(TASK REQUIREMENTS)
When a line in the material contains the word "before", copy it.

*** DATA SEGMENT Section Begins ***

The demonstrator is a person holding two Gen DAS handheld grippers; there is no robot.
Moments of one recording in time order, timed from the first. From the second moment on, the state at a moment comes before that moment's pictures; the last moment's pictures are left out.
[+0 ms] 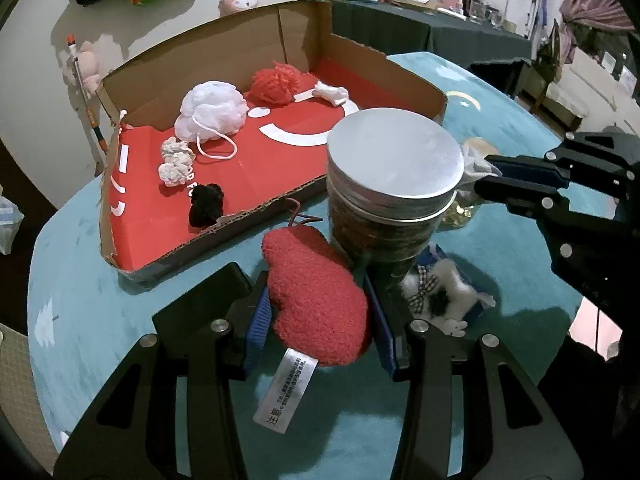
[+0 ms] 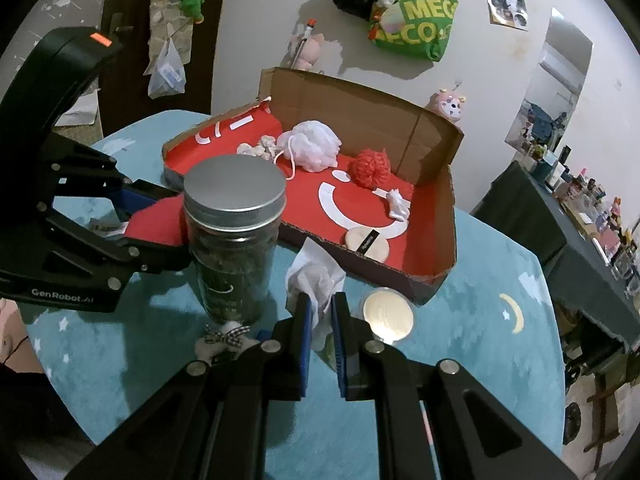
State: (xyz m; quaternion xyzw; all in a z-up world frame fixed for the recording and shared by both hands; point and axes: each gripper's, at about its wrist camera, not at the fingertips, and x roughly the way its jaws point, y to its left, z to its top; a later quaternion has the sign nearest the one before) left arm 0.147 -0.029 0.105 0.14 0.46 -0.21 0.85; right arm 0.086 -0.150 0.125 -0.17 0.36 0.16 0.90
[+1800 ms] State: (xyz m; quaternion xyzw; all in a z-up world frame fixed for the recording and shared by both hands) left arm 0.306 -0.006 0.141 0.09 0.43 -0.28 0.85; right arm 0.290 -0.144 0.108 -0.11 0.49 0.29 0.81
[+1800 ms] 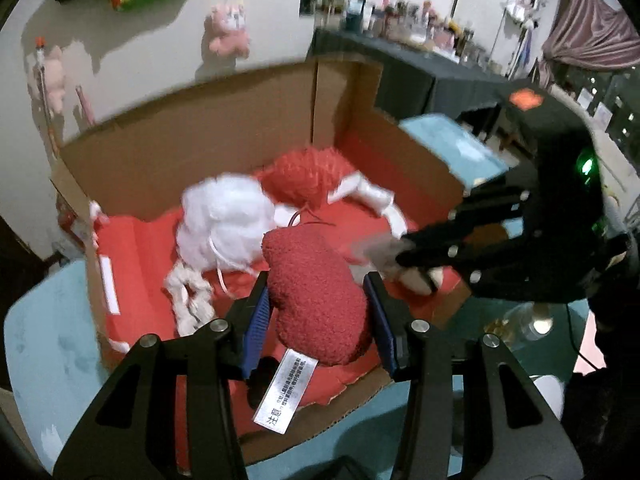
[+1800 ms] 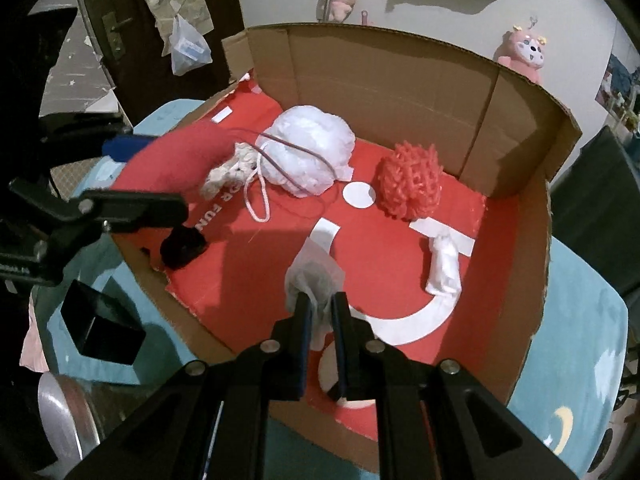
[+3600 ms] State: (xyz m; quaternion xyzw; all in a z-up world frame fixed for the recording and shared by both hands) left arm 0.310 0.001 0.118 0.07 0.47 -0.21 0.85; right arm 0.279 -0.172 0.139 -0.12 0.46 0.20 0.86
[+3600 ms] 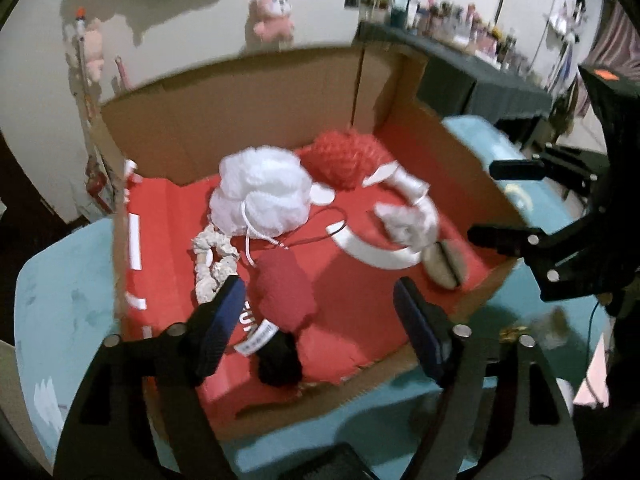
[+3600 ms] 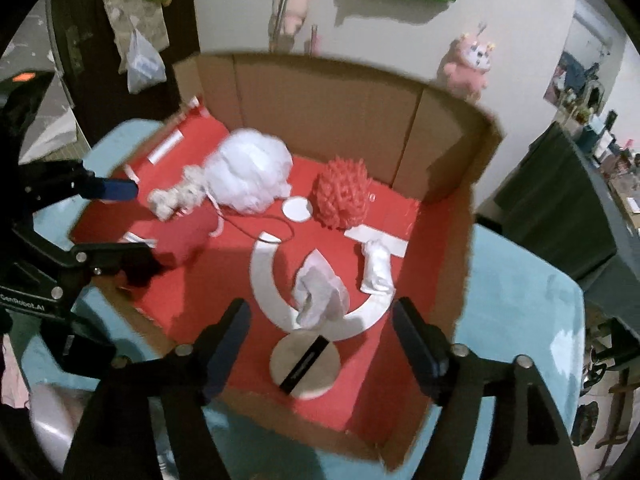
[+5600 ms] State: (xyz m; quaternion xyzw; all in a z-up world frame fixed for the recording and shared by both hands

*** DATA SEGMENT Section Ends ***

(YOUR SOLUTION)
Moments of one recording in time order, timed from the first. From the second moment on, the state at a moment comes before that moment's pictures; the last moment's pictures are left out.
State: (xyz m; quaternion xyzw; all in a z-up world frame fixed for the recording and shared by both hands; point and axes: each gripper's, at about its wrist camera, not at the fingertips, and x roughly the way its jaws point, y to its left, z to its top; a later quaternion has the sign nearest the one before) left arm 0.147 -0.029 0.105 0.14 0.46 -0.21 0.85; right arm 0.086 -0.150 0.125 -0.17 0.36 0.16 0.90

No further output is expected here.